By Ketki Saxena
Investing.com --The Canadian dollar weakened to a more than two-month low against its U.S. counterpart today, as the loonie contended with a triple whammy today: risk-off sentiment in equities a decline in crude prices, and weak economic data. Meanwhile, hawkish minutes from the Federal Reserve supported treasury yields and the US dollar.
In economic data, Canadian housing starts slipped by 10% in July compared with June, which Marc Desmoreux principal economist at Desjardins notes adds to "downcast indicators suggest the painful medicine of higher interest rates is working to cool down economic growth and bring price pressures to heel"; and which are likely to keep the Bank of Canada on the sidelines in September.
Separate data also showed that wholesale trade fell by 2.8% in June from May.
The crude-linked loonie was also pressured by a decline in crude prices, which are dealing with the prospect of three-year high US production in addition, a large drawdown in US stockpiles, and a deteriorating demand prospect as China's economy weakens.
Meanwhile, the US dollar gained against a basket of currencies as the Federal Open Market Committee (FOMC) released July monetary policy minutes with a distinctly hawkish bent. The minutes expressed that inflation risks remain tilted to the upside, and that further rate hikes could be necessary.

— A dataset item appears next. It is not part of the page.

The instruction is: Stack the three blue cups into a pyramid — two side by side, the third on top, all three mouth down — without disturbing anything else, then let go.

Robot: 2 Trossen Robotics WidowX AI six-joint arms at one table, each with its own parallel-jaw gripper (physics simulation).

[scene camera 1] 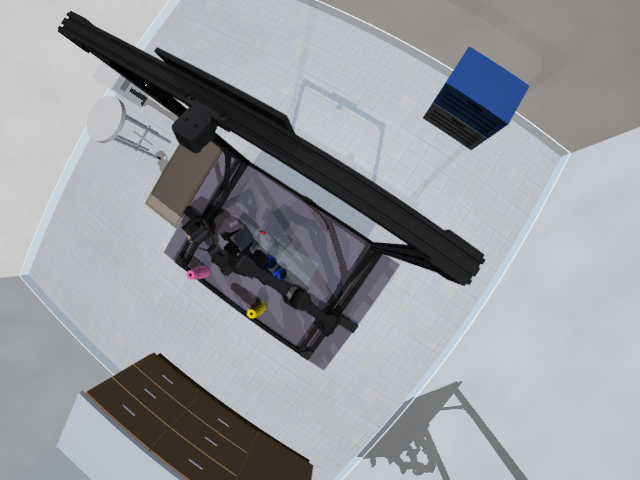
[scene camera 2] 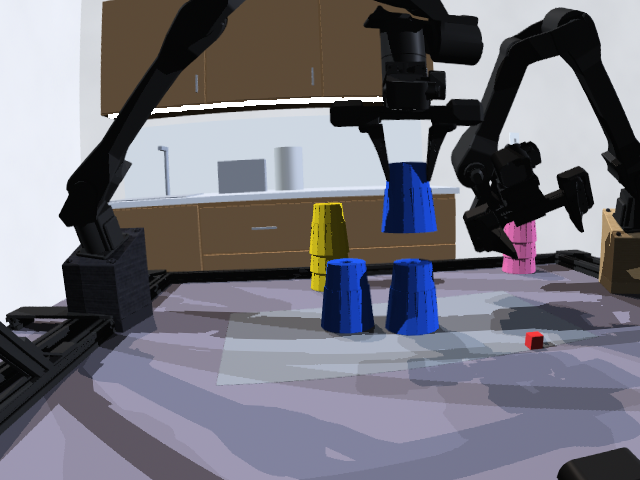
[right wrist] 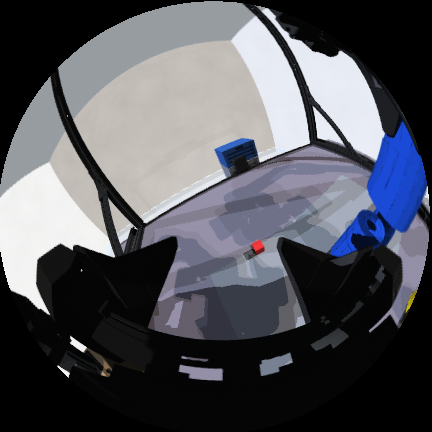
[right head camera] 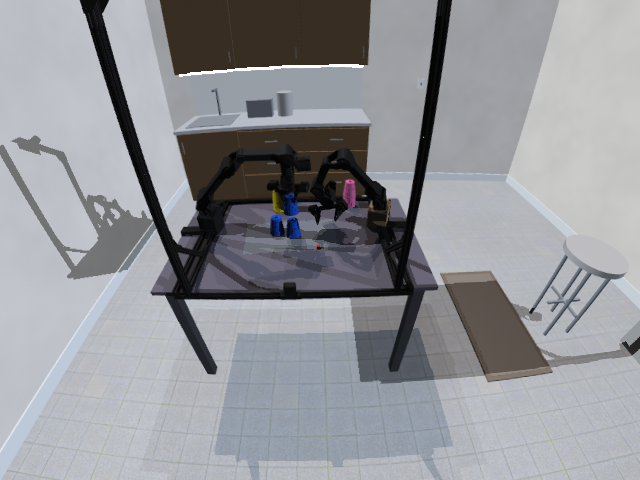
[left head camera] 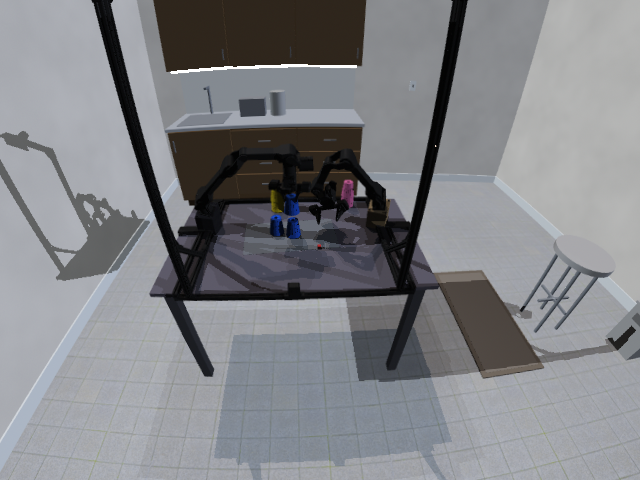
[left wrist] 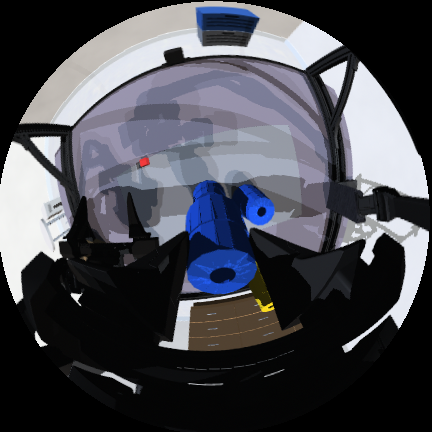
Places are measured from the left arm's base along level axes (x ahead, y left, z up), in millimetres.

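Pixels of known places: left gripper, fingertip midpoint: [scene camera 2: 408, 181] [right head camera: 289, 202] [left head camera: 290, 202] [left wrist: 219, 234]; right gripper, fingertip midpoint: [scene camera 1: 246, 235] [scene camera 2: 549, 242] [right wrist: 228, 242] [right head camera: 326, 222] [left head camera: 327, 222] [left wrist: 104, 193]; left arm's base, origin of the base link: [scene camera 1: 327, 323] [scene camera 2: 103, 245] [right head camera: 208, 210] [left head camera: 206, 209] [left wrist: 360, 205]; right arm's base, origin of the base link: [scene camera 2: 634, 222] [right head camera: 379, 204] [left head camera: 379, 205].
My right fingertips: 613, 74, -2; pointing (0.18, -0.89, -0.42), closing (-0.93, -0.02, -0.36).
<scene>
Ahead of a thing's pixels: the offset from my right fingertips to its top centre, as dx, dy, dz.
Two blue cups stand mouth down side by side on the table, a small gap between them: the left cup @(-261, +4, -28) [left head camera: 276, 226] [right head camera: 276, 226] [scene camera 2: 346, 297] and the right cup @(-174, +9, -28) [left head camera: 293, 228] [right head camera: 293, 228] [scene camera 2: 412, 297]. The third blue cup @(-180, +17, +100) [left head camera: 292, 205] [scene camera 2: 408, 201] [left wrist: 220, 245] [right wrist: 397, 177] hangs upright, mouth down, above them; in scene camera 2 it appears over the right cup. My left gripper [scene camera 2: 408, 176] is shut on its upper part. My right gripper [left head camera: 328, 220] [scene camera 2: 548, 243] [right wrist: 228, 242] is open and empty, to the right above the table. The left arm hides the held cup in scene camera 1.
A yellow cup stack @(-348, +209, +36) [scene camera 1: 256, 308] [scene camera 2: 329, 232] stands behind the blue cups. A pink cup stack @(+14, +388, +36) [left head camera: 347, 193] [scene camera 1: 198, 272] [scene camera 2: 519, 248] stands at the back right. A small red cube @(-21, -52, -100) [left head camera: 319, 246] [scene camera 2: 534, 340] [right wrist: 258, 247] lies front right of the blue cups.
</scene>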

On a technical level for the pair, analysts at Forex Live note, "On the daily chart below, USD/CAD has confirmed a breakout above the falling trendline from March. This is offering an increasingly bullish technical bias. From here, immediate resistance is the 61.8% Fibonacci retracement level at 1.3568. A confirmatory upside push from there subsequently places the focus on the April high of 1.3668."
"In the event of a turn lower, immediate support appears to be the midpoint of the Fibonacci retracement level at 1.3477. Just below that is that former falling trendline, which could hold as new support. If not, extending a drop through the trendline offers an increasingly bearish technical bias, opening the door to a revisit of the 1.3093 – 1.3139 support zone."